Although it was built on a concrete podium and does contain some steel elements, the frame of Tallwood House was built of engineered wood, with cross-laminated timber floors supported on gluelaminated timber columns. The amount of avoided and sequestered greenhouse gases from the wood used in Tallwood House is estimated to be equivalent to taking 511 cars off the road for a year. Using wood products over other materials reduced carbon dioxide emissions by 2,432 metric tons.
Tallwood House is a major reason that both B.C.’s code and the National Building Code of Canada were amended to allow construction of wood buildings up to 12 storeys.
THE POLITICAL WILL EXISTS In recent years, Tallwood House has had to relinquish its “world’s tallest” title to Mjøstårnet, an 85.4 metre, 18-storey mixed-use building in Brumunddal, Norway, completed in March 2019. That’s due to be nudged out of the top spot next year by Ascent, a 21-storey building in Milwaukee, Wisconsin, that will soar to 86.5 meters.
What’s stopping us from reaching similar heights here in Canada? We know that the political will exists, especially here in B.C. This summer, the provincial government announced that it will invest an additional $2 million in its Mass Timber Demonstration Program. This follows up on the commitment Premier John Horgan previously made to expand the use of mass timber as a means to drive economic growth and achieve the province’s own sustainability goals.

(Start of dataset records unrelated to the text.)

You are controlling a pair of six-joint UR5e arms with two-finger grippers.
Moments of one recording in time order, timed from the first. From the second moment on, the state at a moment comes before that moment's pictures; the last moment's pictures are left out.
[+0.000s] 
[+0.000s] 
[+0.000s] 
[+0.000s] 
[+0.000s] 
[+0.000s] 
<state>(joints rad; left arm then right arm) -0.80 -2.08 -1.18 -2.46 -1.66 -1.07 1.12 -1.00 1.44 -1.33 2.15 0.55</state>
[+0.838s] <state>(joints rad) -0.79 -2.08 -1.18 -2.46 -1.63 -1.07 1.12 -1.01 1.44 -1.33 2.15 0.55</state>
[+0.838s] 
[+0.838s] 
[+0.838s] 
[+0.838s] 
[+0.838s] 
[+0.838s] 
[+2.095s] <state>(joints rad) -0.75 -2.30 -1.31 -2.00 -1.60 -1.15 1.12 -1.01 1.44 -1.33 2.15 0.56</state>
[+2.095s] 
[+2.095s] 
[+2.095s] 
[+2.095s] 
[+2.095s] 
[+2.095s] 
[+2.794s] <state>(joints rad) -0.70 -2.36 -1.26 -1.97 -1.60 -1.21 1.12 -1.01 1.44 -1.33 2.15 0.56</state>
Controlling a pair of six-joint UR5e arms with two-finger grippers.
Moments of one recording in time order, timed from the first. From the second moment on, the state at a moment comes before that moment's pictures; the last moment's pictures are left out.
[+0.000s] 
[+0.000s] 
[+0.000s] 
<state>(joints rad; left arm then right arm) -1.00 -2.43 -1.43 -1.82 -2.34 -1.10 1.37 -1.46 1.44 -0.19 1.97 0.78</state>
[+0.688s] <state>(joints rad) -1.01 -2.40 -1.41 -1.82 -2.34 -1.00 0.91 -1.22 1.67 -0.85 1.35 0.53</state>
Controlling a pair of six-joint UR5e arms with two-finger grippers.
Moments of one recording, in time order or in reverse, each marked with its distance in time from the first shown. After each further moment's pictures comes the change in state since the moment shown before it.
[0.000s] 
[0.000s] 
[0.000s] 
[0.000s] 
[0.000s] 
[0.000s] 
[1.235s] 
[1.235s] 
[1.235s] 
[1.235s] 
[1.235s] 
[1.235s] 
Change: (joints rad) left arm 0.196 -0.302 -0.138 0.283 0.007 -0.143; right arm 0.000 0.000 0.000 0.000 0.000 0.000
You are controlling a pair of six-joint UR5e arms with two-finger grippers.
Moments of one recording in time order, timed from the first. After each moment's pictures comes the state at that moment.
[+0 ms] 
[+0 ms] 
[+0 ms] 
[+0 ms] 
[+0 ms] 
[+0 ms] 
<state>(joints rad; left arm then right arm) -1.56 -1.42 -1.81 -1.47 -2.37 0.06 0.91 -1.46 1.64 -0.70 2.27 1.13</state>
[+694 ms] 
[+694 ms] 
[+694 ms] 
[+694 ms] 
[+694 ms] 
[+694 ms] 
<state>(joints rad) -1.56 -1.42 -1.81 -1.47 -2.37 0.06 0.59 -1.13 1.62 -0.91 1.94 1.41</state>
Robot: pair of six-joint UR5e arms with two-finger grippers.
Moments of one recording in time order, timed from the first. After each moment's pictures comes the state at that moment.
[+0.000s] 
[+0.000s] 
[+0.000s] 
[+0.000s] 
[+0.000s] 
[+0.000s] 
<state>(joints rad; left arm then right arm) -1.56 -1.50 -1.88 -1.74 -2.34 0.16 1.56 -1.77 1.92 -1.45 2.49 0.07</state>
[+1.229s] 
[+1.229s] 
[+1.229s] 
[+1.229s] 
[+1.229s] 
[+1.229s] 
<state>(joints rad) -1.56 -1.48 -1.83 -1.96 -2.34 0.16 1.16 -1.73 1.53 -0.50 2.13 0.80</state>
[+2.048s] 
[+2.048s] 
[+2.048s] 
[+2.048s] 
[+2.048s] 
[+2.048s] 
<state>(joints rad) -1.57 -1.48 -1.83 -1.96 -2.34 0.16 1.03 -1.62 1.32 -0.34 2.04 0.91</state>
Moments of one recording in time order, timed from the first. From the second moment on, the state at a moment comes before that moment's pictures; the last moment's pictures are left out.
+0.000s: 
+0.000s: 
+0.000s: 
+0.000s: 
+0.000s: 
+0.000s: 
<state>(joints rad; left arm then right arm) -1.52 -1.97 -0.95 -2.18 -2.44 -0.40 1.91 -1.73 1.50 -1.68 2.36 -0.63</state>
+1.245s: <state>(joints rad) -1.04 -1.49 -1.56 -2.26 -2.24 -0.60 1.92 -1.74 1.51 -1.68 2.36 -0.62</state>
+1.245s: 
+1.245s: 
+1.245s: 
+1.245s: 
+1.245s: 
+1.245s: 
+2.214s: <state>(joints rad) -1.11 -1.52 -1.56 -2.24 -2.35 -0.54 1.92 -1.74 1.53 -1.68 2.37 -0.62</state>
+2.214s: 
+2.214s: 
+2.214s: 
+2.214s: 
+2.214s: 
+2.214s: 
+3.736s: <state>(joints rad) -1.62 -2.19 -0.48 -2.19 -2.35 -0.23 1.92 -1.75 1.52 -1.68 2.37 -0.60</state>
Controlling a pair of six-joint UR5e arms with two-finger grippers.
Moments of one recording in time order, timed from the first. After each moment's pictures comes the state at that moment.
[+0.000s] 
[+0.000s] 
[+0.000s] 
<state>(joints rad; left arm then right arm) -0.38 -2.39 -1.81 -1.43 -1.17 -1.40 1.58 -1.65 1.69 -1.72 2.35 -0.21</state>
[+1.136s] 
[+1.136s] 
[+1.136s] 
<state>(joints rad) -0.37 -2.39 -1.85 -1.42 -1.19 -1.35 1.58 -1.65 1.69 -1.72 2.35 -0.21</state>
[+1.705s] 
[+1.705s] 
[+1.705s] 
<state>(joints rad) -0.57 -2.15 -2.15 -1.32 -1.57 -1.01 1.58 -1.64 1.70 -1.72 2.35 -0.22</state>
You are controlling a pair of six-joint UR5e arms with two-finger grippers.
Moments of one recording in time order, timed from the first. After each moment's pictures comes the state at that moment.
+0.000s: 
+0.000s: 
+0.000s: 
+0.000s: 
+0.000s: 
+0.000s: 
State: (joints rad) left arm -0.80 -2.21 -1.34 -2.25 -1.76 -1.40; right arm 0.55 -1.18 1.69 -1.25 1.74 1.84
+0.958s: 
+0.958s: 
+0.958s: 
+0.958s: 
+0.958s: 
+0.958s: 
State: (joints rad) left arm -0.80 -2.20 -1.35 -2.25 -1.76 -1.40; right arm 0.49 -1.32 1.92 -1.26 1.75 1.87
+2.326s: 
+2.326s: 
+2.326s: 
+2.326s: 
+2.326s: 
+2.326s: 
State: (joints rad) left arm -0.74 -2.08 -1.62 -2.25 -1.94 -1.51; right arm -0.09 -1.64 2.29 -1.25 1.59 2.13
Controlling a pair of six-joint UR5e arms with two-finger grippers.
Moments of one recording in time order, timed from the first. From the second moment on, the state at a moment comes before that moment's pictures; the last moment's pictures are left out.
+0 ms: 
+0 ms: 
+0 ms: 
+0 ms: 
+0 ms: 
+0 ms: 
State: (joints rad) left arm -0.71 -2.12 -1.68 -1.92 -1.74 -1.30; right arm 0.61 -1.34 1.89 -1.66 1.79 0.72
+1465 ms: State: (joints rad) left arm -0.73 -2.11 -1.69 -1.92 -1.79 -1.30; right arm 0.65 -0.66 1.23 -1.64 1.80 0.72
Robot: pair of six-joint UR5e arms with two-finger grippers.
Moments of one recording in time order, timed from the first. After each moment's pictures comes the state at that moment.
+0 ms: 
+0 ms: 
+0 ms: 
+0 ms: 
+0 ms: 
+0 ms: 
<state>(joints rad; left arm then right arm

CONFIRMING WHAT WE ALREADY KNOW Our provincial and federal governments are certainly to be commended for the progress they have made in approving the construction of wood buildings up to 12 storeys. To get even taller projects into the codes, however, will require government-sponsored research to confirm what the industry already knows about mass timber’s properties in several key areas, including:
• Fire resistance: When exposed to fire, the outer layer of mass timber chars and acts as a protective coating, which insulates the wood underneath. Cross-laminated timber (CLT) was first recognized in the 2015 International Building
Code (the standard followed by most jurisdictions in the U.S.) after a test of a five-ply CLT wall. The wall was exposed to a fire that reached over 980 degrees Celsius. The building-code provisions required a two-hour fire rating, but the test specimen lasted just over three hours. • Earthquake safety: Mass timber structures weigh approximately one-fifth of equivalent concrete buildings, and that lightweight nature helps reduce seismic forces, which are proportional to weight. Wood-frame construction also exhibits ductile behaviour, which essentially means it can bend without breaking.
DEMAND WILL MOVE THE NEEDLE That research is not likely to happen, however, unless architects, engineers, and developers demand it. In particular, it is up to architects and designers to break out of their concrete-and-steel comfort zones and embrace wood.
Public education will also be important, with the main takeaway being that, from an environmental and safety standpoint, wood is good. Developers will make the buildings that consumers want, and if those consumers start asking more questions about sustainability in design and construction, that’s what will really move the needle.
If we expect to live up to our Paris Agreement commitments and hit our ambitious climate targets, we clearly need to rethink the way we build, and especially what we build with. Renewable materials such as mass timber are the future of construction, and the future is looking up — way, way up.